Durante toda la semana pudimos constatar la falta de seriedad y transparencia que existe en el seno de la selección. ¿Qué está pasando en el corazón de su vinotinto (de Páez)? La coordinación descoordinada, el show en la convocatoria, las incoherencias, las constantes torpezas en la planificación, inconvenientes con jugadores (sobretodo con Juan Arango) y las reiteradas burlas contra la razón humana en las declaraciones del técnico; además de que continúa calificando (descalificando) a la afición. Es una realidad verdaderamente espantosa.

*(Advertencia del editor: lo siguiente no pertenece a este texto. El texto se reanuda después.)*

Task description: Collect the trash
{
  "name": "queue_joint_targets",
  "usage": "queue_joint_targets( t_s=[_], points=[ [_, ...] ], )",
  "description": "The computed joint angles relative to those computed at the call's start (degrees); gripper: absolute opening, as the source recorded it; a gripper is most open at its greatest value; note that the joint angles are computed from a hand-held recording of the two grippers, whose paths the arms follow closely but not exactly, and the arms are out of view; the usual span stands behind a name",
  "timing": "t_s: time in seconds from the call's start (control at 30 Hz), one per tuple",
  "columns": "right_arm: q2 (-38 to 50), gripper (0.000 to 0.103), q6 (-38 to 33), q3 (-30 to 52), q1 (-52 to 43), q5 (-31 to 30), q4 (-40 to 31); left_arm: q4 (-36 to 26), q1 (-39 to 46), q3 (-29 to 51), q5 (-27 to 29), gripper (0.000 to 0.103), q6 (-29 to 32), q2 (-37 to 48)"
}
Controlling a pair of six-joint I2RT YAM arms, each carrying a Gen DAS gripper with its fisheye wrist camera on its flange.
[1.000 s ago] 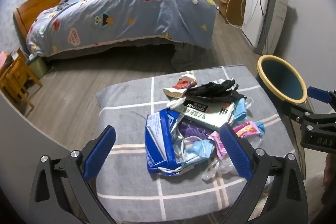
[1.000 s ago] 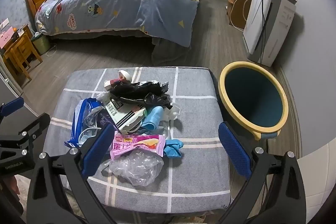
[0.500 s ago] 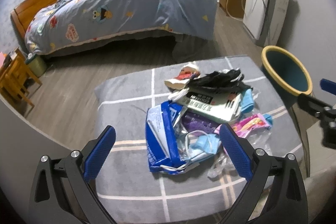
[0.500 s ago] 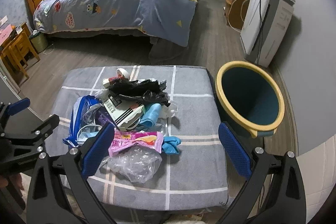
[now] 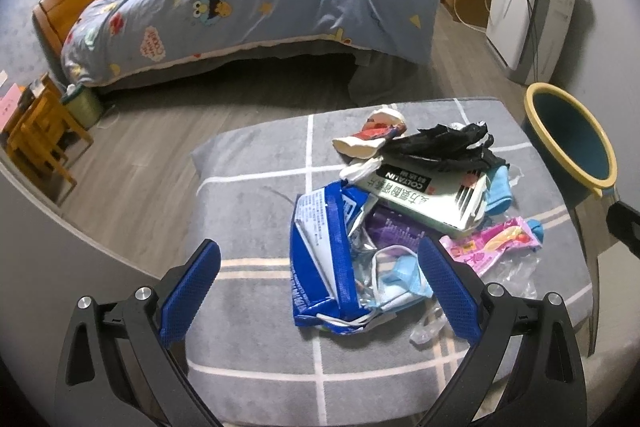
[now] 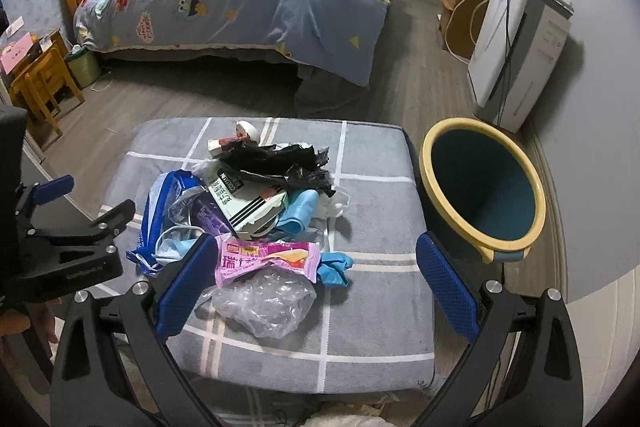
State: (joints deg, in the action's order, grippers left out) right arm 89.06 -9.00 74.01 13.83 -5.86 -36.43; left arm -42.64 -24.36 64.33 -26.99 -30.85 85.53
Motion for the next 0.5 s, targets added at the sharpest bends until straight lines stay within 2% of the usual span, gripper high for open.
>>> queue_joint_targets(
  t_s=[0.23,0.5],
  points=[
    [0.75,0.097,1.25,1.06,-1.98,-1.47,-1.22,-0.31,-0.66,1.00,-0.42,0.098,-0.48,1.33],
    [0.52,0.097,0.95,0.60,-1.23,-0.08,-0.91,0.08,-0.54,1.02,-0.13,0.098,-0.55,1.05]
  ],
)
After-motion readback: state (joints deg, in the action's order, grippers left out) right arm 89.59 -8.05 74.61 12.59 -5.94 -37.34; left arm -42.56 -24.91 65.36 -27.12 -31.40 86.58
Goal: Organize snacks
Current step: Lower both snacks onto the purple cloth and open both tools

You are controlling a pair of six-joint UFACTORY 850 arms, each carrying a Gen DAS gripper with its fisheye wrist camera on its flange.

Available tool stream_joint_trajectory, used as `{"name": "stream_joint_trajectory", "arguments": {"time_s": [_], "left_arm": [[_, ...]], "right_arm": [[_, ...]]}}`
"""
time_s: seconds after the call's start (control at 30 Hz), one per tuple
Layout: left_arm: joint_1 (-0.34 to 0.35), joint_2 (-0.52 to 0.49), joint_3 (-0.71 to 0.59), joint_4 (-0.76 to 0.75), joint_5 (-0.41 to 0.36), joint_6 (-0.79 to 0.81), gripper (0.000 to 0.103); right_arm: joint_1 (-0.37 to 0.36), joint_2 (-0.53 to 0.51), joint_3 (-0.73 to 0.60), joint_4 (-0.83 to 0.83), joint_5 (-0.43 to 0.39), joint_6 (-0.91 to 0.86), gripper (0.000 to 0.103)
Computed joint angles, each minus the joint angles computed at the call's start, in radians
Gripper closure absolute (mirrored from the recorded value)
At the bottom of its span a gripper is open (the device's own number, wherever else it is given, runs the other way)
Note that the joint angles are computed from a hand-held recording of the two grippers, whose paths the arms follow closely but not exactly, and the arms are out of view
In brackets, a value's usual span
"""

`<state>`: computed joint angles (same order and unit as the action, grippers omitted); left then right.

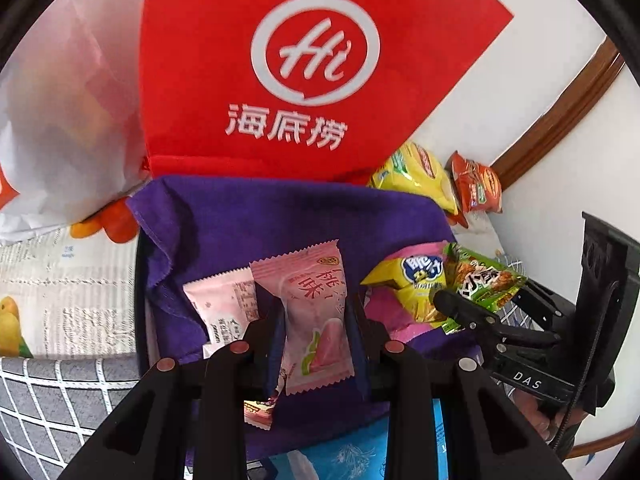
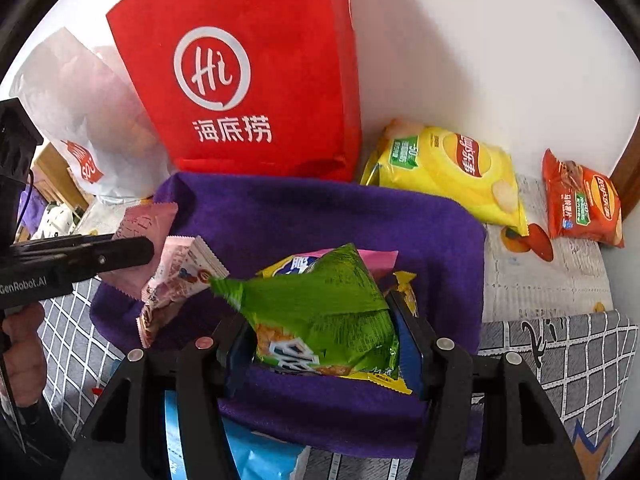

El “fútbol a la venezolana” que trató de vendernos Páez desde hace mucho tiempo no existe. Es algo que no tiene ni pie ni cabeza. El diagnóstico que continúa haciendo del balompié criollo no concuerda con la realidad. Cada vez lo notamos más perdido. Y una vez más es evidente que muestra preferencia por ciertos jugadores. Ni hablar de lo imprescindible que se ha convertido Ricardo David para la selección desde su óptica de padre. ¿De qué argumentos tácticos o técnicos se vale el seleccionador para que Ricardo David sea inamovible de la oncena? Será porque es el único plantel donde el jugador es indiscutible titular y el único donde consigue una regularidad. Y no sólo el número 11. Jugadores que han demostrado en reiteradas actuaciones que no son futbolistas de talla de selección, continúan siendo convocados. Como por ejemplo Héctor González o Vallenilla Pacheco. ¿Por qué? ¿Recibe presiones de algún tipo el técnico nacional? ¿O esto es sólo producto de su in-consciencia?
La selección sigue sin presentar variantes. Practica un fútbol especulativo, sin sorpresa y con un sistema defensivo inconsistente. Sacar un resultado positivo frente a los guaraníes, gracias a la explosividad de chicos que tienen ganas como el Cafú Arismendi, Seijas, el Lobo Guerra; y la clase indiscutible de Maldonado, no es una señal de que estamos en progreso. Más bien, es una señal de que necesitamos contacto directo con la realidad. Y, ¿qué se jugó ante los panameños? ¿Por qué se aplica un esquema táctico defensivo? Se continúa con el mismo planteamiento. ¿Para dónde vamos?
Lo triste es que los jugadores ya están contaminados del mismo discurso y mienten. Dicen que el objetivo principal es clasificar al Mundial. ¿ Sudáfrica 2010!!!!?
Urge hablar ya de renovación. Bajar del cielo a los vinotintos a quienes Páez se encargó de enfermarles la cabeza. Y comenzar a ser realistas en nuestros objetivos deportivos.
¿Hasta cuándo este balompié lleno de mentiras, de torpes y de círculos de poder? Es hora de que la revolución llegue al fútbol. Basta de la Páez-manía. Basta de paños de agua tibia y de bla bla bla.